I didn’t set up to provide ground-breaking conclusions. However, it is remarkable how different data models can be formulated for modelling the same type of data by similar organisations. The real question is whether this is a good, a bad thing, or doesn’t really mattter. Will it need to be standardised? My understanding of how this works is probably not.
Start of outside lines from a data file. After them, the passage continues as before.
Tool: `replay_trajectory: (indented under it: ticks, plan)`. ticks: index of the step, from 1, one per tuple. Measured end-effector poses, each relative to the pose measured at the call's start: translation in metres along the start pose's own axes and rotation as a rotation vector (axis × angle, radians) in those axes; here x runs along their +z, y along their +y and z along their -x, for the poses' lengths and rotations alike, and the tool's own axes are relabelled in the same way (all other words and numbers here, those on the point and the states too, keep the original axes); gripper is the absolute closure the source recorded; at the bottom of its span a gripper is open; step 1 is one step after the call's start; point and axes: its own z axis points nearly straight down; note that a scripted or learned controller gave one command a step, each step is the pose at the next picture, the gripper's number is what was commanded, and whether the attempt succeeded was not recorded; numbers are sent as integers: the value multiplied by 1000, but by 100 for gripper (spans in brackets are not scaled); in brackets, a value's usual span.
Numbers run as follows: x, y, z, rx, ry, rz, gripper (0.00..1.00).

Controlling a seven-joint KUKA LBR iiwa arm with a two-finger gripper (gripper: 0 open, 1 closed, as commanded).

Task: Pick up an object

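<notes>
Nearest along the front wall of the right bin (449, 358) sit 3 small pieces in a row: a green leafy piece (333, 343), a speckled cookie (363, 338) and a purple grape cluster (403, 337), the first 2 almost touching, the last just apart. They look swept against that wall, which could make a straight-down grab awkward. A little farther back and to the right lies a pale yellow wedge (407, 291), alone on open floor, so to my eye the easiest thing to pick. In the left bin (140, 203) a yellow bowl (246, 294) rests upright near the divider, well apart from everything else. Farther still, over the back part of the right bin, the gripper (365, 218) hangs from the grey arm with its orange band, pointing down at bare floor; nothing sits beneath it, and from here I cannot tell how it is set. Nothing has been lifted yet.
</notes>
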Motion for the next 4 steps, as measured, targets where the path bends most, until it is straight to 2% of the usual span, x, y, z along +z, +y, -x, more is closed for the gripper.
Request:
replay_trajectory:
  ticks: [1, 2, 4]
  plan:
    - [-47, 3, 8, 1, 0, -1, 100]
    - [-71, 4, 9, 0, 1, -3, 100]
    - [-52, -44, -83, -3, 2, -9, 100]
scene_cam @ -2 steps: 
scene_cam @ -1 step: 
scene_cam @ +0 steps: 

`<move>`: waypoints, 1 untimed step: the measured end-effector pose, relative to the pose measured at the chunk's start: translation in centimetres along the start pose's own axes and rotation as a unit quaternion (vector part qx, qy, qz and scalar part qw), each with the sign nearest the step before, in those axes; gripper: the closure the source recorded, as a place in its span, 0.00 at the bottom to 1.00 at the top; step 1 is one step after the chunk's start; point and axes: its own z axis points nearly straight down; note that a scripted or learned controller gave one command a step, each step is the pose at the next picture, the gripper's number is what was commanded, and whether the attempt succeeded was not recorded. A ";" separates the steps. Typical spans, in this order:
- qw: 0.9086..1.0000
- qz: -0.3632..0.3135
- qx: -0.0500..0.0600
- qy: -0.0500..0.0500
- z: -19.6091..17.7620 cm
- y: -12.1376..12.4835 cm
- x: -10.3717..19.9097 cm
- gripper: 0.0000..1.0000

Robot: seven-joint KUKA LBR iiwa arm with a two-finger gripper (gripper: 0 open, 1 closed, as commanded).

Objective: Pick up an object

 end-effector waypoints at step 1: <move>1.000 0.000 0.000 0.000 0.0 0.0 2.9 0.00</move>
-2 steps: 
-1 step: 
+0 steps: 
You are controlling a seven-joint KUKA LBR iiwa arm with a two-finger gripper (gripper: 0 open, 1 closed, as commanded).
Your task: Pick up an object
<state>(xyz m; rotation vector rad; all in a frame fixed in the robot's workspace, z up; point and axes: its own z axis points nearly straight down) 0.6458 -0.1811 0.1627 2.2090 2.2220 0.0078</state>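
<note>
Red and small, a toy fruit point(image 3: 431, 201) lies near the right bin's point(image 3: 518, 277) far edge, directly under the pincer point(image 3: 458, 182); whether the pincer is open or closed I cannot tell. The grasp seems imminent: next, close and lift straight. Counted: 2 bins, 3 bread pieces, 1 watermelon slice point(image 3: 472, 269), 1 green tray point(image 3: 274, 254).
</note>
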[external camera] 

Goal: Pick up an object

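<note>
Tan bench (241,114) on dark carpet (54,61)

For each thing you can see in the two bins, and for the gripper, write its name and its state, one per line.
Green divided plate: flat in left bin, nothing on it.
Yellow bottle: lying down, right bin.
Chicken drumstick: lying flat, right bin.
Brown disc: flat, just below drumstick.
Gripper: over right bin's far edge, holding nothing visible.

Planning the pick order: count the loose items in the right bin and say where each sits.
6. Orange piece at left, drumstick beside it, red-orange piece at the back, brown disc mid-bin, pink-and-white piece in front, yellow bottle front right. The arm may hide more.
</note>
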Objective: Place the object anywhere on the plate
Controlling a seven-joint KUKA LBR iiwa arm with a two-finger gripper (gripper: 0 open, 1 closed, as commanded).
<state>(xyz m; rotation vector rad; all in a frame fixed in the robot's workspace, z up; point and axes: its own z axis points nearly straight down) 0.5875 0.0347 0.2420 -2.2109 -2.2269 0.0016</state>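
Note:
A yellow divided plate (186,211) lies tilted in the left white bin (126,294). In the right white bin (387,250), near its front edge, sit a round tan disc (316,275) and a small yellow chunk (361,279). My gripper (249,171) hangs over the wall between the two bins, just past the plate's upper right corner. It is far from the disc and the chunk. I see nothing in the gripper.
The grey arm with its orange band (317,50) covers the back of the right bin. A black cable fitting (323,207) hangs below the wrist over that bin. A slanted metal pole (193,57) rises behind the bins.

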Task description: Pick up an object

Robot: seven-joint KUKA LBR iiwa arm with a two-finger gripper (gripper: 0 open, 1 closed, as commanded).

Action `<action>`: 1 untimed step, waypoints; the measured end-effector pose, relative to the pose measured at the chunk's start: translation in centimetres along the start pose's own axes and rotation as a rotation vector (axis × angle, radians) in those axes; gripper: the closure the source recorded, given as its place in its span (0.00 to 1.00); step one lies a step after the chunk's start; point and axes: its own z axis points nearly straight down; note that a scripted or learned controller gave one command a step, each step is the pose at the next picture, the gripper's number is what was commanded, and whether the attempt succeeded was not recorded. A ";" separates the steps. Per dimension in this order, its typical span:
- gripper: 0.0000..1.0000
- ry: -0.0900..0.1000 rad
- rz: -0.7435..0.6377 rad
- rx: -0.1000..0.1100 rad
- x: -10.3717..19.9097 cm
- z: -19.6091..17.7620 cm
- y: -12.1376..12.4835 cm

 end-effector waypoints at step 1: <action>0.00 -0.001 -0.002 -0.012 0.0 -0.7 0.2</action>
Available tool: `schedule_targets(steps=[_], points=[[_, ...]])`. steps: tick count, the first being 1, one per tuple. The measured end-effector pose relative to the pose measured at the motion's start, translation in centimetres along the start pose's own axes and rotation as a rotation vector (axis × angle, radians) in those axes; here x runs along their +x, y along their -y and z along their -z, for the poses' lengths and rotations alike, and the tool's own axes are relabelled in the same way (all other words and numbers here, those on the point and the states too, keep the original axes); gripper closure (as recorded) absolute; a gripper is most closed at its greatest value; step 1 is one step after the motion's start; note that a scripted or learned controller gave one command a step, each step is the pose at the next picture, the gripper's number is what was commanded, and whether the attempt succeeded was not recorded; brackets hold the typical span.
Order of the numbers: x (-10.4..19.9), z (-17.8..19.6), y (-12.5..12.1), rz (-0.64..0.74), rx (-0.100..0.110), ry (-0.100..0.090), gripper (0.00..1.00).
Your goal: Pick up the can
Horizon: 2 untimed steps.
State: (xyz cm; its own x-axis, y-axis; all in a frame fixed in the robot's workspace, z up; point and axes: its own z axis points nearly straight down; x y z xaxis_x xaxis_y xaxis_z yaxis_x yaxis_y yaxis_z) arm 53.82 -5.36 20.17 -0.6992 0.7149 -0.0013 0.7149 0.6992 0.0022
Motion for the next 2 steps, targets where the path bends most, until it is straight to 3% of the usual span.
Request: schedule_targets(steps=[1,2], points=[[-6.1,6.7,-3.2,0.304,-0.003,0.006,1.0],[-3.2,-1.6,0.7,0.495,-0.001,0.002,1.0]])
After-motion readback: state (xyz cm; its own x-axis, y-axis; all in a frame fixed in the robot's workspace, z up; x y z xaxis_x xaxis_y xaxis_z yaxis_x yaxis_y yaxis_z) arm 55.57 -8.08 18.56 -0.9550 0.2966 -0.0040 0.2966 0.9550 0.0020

I think the days of monolithic library standards are probably now gone. I wonder, for instance, if there ever will be a single MARC22 (or whatever you like to call it) and doubt RDA will ever completely replace AACR2 in the way we imagine. What will emerge I suspect will be a soup of various standards and data models, some of which will be more prevalent. One thing I picked up from various linked data talks is that information has frequently been published then re-used in ways that the issuers never imagined; if that is the case, the precise modelling and format is probably not as important as the fact that it is of good quality and intelligently put together. The BNB and Cambridge University Library models are clearly quite different but quite capable of being mapped and used despite this.

If there are any other bibliographic data Sparql endpoints, I would like to include them in a future version of the Lodopac search. Do let me know if you come across them.

More mundanely, do say if there are errors in my Sparql recipes or if there are ways they could be done more efficiently.